◆ What you should do ◆
Tell how many lines contain the string "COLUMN" in the material underneath; the reply is that number and no more.

────

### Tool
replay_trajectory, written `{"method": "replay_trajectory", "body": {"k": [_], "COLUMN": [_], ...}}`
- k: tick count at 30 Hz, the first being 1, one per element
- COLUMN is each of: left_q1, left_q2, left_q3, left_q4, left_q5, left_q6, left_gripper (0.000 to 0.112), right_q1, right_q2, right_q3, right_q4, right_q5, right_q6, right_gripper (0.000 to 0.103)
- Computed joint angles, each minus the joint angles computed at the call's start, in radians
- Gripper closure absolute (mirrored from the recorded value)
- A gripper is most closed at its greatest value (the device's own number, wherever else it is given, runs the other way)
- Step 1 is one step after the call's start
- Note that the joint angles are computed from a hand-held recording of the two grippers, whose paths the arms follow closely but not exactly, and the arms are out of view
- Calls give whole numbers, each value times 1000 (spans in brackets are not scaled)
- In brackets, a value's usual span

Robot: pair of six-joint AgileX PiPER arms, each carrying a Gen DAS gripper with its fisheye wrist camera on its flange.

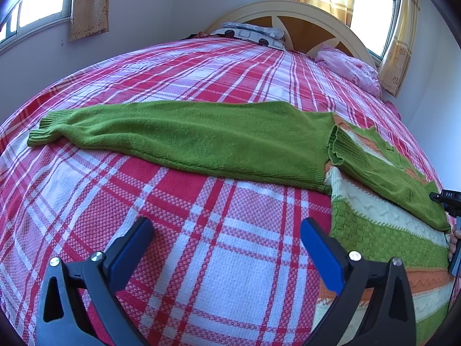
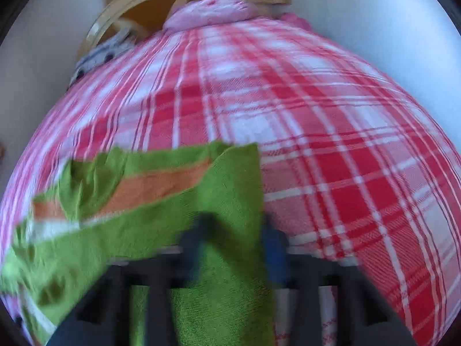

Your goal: Fold small clothes

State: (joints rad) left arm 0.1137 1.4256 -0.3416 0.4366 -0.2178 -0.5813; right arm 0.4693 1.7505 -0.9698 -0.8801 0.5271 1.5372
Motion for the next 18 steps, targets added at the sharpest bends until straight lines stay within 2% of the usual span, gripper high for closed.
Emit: {"method": "replay_trajectory", "body": {"k": [1,2,4,5,8,9,11,12,15,16,18], "left_q1": [1,0,-2,-7,-13,-13,-21,-21,-26,-27,-30], "left_q2": [1,2,3,2,7,9,10,11,16,18,19], "left_q3": [-1,-1,-1,0,-4,-4,-5,-6,-8,-9,-10], "left_q4": [1,-3,-19,-38,-71,-77,-113,-121,-142,-149,-177], "left_q5": [0,1,2,3,5,5,9,9,7,6,10], "left_q6": [0,3,20,35,65,72,104,114,130,137,165], "left_gripper": [9,9,9,9,9,9,9,9,9,9,9], "right_q1": [17,30,58,51,-12,-4,29,11,-68,-55,73], "right_q2": [-1,-1,-1,-3,-11,-3,42,64,18,-1,-72], "right_q3": [-3,-7,-7,2,46,36,-15,-30,22,36,81], "right_q4": [-28,-43,-99,-116,-136,-150,-158,-137,-97,-109,-228], "right_q5": [19,43,116,125,67,96,220,242,159,187,327], "right_q6": [-7,-15,35,70,159,166,163,152,203,237,378], "right_gripper": [87,91,92,92,93,92,92,92,91,91,91]}}
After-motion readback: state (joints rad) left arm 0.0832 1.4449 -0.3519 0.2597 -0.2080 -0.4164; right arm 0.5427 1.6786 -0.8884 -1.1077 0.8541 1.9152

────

◆ Exercise output ◆
2